Frédéric Soulard, c’est un peu l’homme de l’ombre, celui dont on ne fait pas vraiment attention et qui tient pourtant une place importante, comme claviériste (Limousine, Maestro, Asynchrone…) ou réalisateur d’albums (Radiate de Jeanne Added, Back to the Moon de Thomas de Pourquery…).

Avec Get High, Frédéric Soulard révèle pleinement son identité artistique. À l’écoute de cet album, on imagine aisément le musicien s’éloignant du tumulte du monde pour trouver refuge à Ailefroide dans les hauteurs du massif des Écrins, au cœur d’une nature majestueuse et silencieuse. Cette image n’a rien d’anecdotique : elle éclaire la profondeur d’une œuvre qui semble naître d’un dialogue permanent entre l’homme et son environnement.
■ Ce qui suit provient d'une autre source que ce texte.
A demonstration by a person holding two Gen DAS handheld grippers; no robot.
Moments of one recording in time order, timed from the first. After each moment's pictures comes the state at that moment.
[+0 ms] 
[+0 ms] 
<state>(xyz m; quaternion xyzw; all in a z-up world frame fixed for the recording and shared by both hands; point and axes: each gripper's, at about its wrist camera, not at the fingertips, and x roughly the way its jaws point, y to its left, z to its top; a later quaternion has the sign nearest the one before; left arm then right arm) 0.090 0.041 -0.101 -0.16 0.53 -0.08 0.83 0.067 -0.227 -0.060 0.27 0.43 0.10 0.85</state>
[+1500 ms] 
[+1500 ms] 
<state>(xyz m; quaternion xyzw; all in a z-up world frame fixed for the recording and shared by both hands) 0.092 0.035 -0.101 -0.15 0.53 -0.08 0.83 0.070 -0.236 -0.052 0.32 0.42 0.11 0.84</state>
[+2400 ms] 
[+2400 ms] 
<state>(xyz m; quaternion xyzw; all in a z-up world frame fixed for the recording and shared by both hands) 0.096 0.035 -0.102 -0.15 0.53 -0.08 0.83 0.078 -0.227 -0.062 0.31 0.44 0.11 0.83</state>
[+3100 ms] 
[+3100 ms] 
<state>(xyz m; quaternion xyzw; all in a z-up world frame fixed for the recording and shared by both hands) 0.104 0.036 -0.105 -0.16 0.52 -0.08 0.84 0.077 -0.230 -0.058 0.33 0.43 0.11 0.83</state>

Sa musique, entre ambient, électro et pop est tout en intériorisation, comme lorsque l’on marche seul sur les sentiers, seul face à soi-même, seul face à la montagne et à l’effort. Avec forcément quelque chose de la respiration intérieure, de la spiritualité. C’est une façon d’aller dans la matière sonore, dans les atmosphères, sans recherche de structures établies, quelque chose de très organique, cette matière sonore étant presque palpable.
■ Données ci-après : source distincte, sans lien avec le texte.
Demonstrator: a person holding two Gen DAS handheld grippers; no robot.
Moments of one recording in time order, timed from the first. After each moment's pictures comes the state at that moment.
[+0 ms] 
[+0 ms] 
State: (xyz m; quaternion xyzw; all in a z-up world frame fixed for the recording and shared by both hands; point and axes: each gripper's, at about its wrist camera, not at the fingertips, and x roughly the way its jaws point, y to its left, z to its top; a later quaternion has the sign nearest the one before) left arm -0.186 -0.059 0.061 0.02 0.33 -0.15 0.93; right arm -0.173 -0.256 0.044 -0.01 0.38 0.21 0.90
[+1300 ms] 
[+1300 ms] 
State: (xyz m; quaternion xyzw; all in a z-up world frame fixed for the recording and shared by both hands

Mais s'il y a quelque chose de très intériorisé, Frédéric Soulard est capable aussi de donner à sa musique une grande profondeur de champ, ouvrir de vastes horizons sonores, comme face à ses belles montagnes, notamment grâce aux développements des mélodies, aux nuances et aux choix des timbres, dans les voix invités de Piers Faccini ou Frànçois Atlas également. La musique avance comme une marche en montagne : lente, exigeante, parfois solitaire, mais toujours porteuse de découvertes, éloge d’espaces que nous n’occupons pas mais qui s’imposent à nous, dans l’infiniment grand comme l’infiniment petit. Il célèbre aussi les espaces que nous traversons sans toujours les voir : les silences, les respirations.

Un magnifique album introspectif, comme une quête de lumière, beau, fascinant comme les gestes graciles, élastiques de Patrick Edlinger, Toni Yaniro ou Catherine Destivelle, ces alpinistes qui transforment chaque ascension en expérience poétique.